Fitch Ratings-Chicago-17 July 2020: The coronavirus pandemic is negatively affecting electricity demand in Peru, with lower sales and delinquent customer payments pressuring power generator company (GenCos) and distribution company (DisCos) cash flows, says Fitch Ratings. Financial discipline will help mitigate credit implications for DisCos, while having diversified assets and technologies, flexible cost structures and a high mix of contracted sales will help GenCos handle the challenging conditions.

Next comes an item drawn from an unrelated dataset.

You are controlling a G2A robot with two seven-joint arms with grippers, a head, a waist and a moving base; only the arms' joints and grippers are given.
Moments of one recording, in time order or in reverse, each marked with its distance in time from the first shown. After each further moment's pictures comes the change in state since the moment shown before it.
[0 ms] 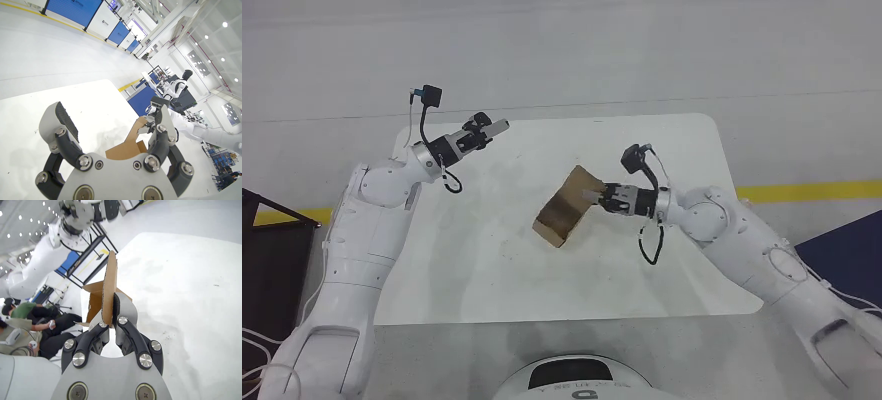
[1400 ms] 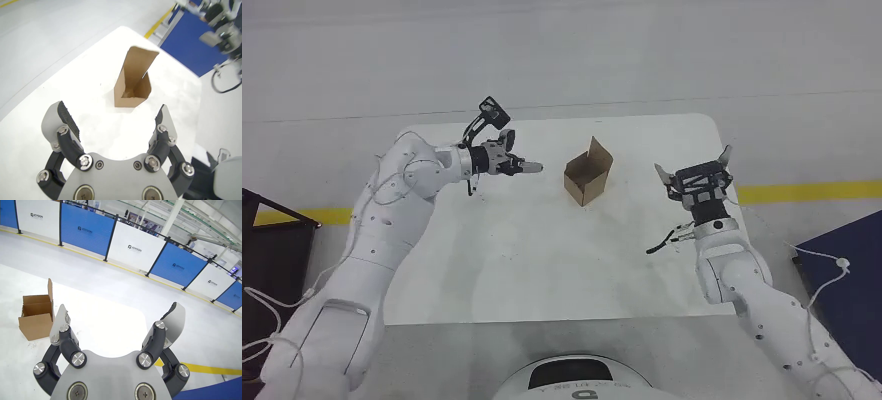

Fitch expects electricity demand to recover in second-half 2020, as key economic activities, such as mining, gradually resume, with full-year demand declining at a high single-digit rate for all of 2020. Monthly electricity demand in Peru declined 30% and 25% yoy in April and May 2020, respectively, due to the coronavirus-driven lockdowns. During June, as the country opened up for essential service, energy demand recovered and the decline was 13.4% yoy. The country’s lockdown, which was first imposed in mid-March, was lifted in most areas at the start of July, after being extended several times.
Electricity demand in Peru is closely linked to GDP growth, which depends to a large degree on a recovery in global commodity markets, as mining and other commodity exports account for 70.4% of national export revenues. Fitch projects Peru’s real GDP will decline 5.5% in 2020 and then grow 5.0% in 2021.